The task >> Only the lines from the first line of the material below to the line containing "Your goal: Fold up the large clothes", inclusive, should be copied, each exactly as written.

Supplied information >>
┄┄┄┄┄┄┄┄┄┄

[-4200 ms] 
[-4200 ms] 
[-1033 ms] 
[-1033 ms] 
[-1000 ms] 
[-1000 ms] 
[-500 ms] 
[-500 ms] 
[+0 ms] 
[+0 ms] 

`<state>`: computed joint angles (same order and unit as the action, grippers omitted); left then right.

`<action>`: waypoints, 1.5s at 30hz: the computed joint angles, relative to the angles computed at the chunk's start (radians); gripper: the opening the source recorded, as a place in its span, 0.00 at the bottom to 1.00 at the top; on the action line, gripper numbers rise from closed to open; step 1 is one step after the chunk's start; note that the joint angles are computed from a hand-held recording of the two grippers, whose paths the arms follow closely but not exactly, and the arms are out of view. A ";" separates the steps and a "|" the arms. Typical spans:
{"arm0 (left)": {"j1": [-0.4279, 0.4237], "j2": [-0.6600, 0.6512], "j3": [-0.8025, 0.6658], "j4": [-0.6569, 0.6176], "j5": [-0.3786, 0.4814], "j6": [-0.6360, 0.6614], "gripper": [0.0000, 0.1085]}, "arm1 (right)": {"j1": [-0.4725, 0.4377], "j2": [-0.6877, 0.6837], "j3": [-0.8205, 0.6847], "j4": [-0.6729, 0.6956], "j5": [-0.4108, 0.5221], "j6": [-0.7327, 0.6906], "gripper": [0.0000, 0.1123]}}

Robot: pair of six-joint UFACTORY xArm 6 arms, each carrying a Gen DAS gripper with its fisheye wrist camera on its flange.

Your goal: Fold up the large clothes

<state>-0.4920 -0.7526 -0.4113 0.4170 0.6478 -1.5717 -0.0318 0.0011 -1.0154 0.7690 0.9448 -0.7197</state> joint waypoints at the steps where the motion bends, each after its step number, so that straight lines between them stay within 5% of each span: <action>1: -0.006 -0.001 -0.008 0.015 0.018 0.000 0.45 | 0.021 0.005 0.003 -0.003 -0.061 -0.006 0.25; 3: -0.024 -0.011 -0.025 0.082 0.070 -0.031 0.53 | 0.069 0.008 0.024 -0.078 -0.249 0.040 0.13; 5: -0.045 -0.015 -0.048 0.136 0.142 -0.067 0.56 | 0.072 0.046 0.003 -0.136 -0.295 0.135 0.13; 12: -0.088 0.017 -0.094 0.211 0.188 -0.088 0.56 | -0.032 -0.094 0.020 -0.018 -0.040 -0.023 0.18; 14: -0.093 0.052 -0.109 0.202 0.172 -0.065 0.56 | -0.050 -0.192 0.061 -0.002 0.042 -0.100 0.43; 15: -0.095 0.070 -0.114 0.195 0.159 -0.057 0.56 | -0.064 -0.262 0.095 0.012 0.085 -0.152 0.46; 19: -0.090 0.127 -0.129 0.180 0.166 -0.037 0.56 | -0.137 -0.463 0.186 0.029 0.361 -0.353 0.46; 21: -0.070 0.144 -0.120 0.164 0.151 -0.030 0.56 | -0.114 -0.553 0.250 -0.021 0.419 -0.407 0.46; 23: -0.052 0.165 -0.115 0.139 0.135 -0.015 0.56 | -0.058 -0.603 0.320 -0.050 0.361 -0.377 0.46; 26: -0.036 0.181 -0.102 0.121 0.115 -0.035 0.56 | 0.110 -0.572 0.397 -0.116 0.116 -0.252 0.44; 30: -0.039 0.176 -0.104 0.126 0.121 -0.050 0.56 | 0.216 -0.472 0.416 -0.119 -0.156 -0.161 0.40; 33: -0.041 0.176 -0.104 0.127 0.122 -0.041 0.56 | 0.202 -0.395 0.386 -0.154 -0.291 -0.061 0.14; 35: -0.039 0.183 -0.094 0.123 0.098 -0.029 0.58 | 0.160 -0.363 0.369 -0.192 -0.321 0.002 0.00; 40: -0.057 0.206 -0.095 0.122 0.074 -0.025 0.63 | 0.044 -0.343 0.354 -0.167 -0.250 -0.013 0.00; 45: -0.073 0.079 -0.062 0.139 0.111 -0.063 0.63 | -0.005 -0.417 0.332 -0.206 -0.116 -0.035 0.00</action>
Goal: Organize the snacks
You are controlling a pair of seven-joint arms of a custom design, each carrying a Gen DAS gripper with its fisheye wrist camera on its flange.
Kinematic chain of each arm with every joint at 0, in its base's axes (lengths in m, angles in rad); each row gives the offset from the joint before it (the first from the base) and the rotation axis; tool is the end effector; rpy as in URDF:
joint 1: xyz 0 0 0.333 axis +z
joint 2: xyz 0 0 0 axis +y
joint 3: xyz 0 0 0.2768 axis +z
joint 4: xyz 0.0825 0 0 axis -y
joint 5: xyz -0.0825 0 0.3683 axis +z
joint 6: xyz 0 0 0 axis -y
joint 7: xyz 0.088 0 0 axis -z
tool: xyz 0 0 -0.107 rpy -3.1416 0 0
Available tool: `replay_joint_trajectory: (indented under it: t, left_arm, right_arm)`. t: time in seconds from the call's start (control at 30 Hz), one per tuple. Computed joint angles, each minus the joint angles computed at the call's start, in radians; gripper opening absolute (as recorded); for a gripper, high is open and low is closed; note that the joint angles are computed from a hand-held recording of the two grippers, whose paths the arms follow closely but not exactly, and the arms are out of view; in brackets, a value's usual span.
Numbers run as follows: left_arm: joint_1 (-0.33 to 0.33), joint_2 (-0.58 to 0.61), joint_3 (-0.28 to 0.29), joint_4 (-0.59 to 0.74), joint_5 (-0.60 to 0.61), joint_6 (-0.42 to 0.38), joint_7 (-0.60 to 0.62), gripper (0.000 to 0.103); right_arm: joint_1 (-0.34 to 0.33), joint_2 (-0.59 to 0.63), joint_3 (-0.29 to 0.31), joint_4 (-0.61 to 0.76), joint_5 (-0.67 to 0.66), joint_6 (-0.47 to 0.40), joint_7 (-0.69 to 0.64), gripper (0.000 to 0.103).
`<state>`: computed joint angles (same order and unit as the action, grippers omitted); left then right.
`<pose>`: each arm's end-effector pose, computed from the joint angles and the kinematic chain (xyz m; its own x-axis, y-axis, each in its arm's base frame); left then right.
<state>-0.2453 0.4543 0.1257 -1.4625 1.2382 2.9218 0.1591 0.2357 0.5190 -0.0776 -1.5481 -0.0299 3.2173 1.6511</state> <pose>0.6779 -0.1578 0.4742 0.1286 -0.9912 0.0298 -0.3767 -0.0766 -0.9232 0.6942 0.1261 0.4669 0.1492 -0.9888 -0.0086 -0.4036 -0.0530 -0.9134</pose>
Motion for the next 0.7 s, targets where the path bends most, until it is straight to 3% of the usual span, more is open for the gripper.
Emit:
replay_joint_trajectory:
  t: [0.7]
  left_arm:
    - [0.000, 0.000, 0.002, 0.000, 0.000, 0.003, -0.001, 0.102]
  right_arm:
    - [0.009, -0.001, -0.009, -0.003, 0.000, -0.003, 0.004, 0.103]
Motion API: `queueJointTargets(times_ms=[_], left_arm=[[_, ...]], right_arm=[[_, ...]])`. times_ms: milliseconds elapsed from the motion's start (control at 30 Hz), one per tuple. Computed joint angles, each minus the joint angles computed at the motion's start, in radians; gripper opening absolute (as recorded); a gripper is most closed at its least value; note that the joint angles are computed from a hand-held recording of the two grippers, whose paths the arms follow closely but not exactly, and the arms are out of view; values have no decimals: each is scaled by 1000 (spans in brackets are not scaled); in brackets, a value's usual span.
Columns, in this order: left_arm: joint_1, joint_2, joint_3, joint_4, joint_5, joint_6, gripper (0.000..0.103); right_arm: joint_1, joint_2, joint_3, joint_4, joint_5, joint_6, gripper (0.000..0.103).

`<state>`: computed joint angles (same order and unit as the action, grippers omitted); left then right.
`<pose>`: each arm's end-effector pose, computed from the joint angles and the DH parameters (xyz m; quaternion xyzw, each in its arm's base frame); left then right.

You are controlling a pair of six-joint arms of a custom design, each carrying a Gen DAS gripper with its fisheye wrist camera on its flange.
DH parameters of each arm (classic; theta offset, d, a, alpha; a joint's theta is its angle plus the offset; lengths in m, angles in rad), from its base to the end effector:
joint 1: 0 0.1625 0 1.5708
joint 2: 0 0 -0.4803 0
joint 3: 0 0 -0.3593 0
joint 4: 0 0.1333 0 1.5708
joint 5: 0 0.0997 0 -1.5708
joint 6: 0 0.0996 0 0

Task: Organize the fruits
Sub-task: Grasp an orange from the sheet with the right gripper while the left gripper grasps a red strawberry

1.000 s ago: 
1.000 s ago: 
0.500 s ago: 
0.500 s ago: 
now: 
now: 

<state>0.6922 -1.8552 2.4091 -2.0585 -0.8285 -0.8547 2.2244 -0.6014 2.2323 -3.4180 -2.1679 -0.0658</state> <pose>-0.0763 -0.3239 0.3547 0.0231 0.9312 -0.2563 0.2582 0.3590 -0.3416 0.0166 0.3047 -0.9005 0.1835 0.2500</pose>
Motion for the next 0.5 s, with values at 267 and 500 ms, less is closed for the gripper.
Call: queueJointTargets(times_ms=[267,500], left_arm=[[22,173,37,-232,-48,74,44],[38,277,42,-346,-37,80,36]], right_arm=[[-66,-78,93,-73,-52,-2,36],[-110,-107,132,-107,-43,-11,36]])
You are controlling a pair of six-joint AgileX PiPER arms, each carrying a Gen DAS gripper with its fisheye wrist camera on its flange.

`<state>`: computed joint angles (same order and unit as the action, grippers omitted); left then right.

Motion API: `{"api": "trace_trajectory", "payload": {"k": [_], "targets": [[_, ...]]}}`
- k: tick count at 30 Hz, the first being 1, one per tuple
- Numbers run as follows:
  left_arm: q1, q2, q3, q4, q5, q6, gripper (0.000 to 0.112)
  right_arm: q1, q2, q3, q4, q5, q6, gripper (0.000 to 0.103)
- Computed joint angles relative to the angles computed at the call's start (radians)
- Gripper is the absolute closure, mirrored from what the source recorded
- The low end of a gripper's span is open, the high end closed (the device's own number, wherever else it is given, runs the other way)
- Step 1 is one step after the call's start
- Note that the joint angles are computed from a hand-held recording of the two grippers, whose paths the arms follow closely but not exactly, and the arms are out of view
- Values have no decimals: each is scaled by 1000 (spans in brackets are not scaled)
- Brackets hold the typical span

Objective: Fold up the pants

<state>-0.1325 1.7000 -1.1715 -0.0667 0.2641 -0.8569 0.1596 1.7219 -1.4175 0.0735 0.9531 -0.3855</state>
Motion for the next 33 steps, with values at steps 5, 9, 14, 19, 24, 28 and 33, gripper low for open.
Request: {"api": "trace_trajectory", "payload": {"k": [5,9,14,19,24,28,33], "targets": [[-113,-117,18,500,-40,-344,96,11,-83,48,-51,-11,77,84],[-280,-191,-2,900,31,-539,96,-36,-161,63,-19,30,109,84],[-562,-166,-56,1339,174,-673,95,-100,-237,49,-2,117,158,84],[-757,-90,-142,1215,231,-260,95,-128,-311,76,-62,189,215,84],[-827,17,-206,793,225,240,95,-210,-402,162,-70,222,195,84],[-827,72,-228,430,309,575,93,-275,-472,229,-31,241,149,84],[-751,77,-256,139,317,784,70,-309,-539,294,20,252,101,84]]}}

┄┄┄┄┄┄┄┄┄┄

Response >>
[-4200 ms] 
[-4200 ms] 
[-1033 ms] 
[-1033 ms] 
[-1000 ms] 
[-1000 ms] 
[-500 ms] 
[-500 ms] 
[+0 ms] 
[+0 ms] 

`<state>`: computed joint angles (same order and unit as the action, grippers omitted); left then right.

`<action>`: waypoints, 1.5s at 30hz: the computed joint angles, relative to the angles computed at the chunk's start (radians); gripper: the opening the source recorded, as a place in its span, 0.00 at the bottom to 1.00 at the top; on the action line, gripper numbers rise from closed to open; step 1 is one step after the chunk's start; note that the joint angles are computed from a hand-held recording of the two grippers, whose paths the arms follow closely but not exactly, and the arms are out of view. A ";" separates the steps and a "|" the arms. Typical spans:
{"arm0 (left)": {"j1": [-0.4279, 0.4237], "j2": [-0.6600, 0.6512], "j3": [-0.8025, 0.6658], "j4": [-0.6569, 0.6176], "j5": [-0.3786, 0.4814], "j6": [-0.6360, 0.6614], "gripper": [0.0000, 0.1085]}, "arm1 (right)": {"j1": [-0.4725, 0.4377], "j2": [-0.6877, 0.6837], "j3": [-0.8205, 0.6847], "j4": [-0.6729, 0.6956], "j5": [-0.4108, 0.5221], "j6": [-0.7327, 0.6906], "gripper": [0.0000, 0.1123]}}

Robot: pair of six-joint UFACTORY xArm 6 arms, each carrying a Gen DAS gripper with its fisheye wrist camera on its flange.

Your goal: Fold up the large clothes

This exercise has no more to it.